Several innovative disease-modifying treatments (DMTs) for relapsing-remitting multiple sclerosis have been licensed recently or are in late-stage development. The molecular targets of several of these DMTs are well defined. All affect at least 1 of 4 properties, namely (1) trafficking, (2) survival, (3) function, or (4) proliferation. In contrast to β-interferons and glatiramer acetate, the first-generation DMTs, several newer therapies are imbued with safety issues, which may be attributed to their structure or metabolism. In addition to efficacy, understanding the relationship between the mechanism of action of the DMTs and their safety profile is pertinent for decision making and patient care. In this article, we focus primarily on the safety of DMTs in the context of understanding their pharmacological characteristics, including molecular targets, mechanism of action, chemical structure, and metabolism.

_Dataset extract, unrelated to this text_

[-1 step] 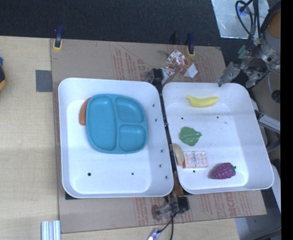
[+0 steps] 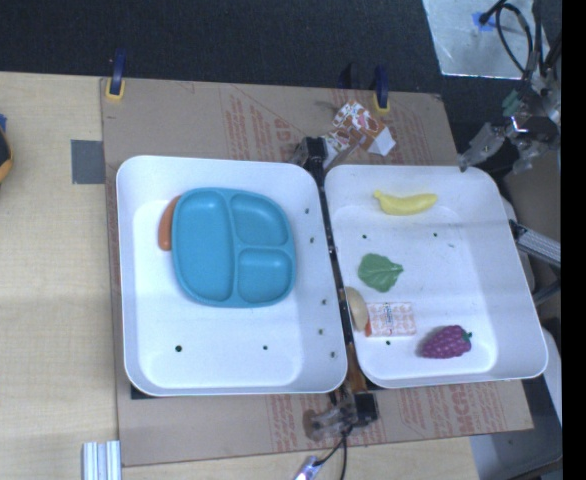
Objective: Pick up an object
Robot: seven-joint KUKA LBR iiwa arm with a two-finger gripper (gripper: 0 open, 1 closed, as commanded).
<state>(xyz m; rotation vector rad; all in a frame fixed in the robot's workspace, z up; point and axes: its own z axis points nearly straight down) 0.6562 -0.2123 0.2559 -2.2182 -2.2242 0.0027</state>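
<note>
**Pick not yet begun: stage before approach.**
Found the gripper [image 2: 509,136] at the frame's upper right, just outside the far corner of the right bin [image 2: 513,298]; could not tell whether open or closed. Located the nearest candidate, a yellow banana [image 2: 405,203], at that bin's upper middle, with a green leaf [image 2: 380,271] at centre-left and purple grapes [image 2: 445,342] lower down, all well apart. Judged next: travel left-downward over one item, then descend squarely.

Right bin [image 2: 493,268] lies open between banana [image 2: 405,203], leaf [image 2: 380,271] and grapes [image 2: 445,342].
</note>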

While understanding mechanisms underlying DMT toxicities is incomplete, it is important to further develop this knowledge to minimize risk to patients and to ensure future therapies have the most advantageous benefit-risk profiles. Recognizing the individual classes of DMTs described here may be valuable when considering use of such agents sequentially or possibly in combination.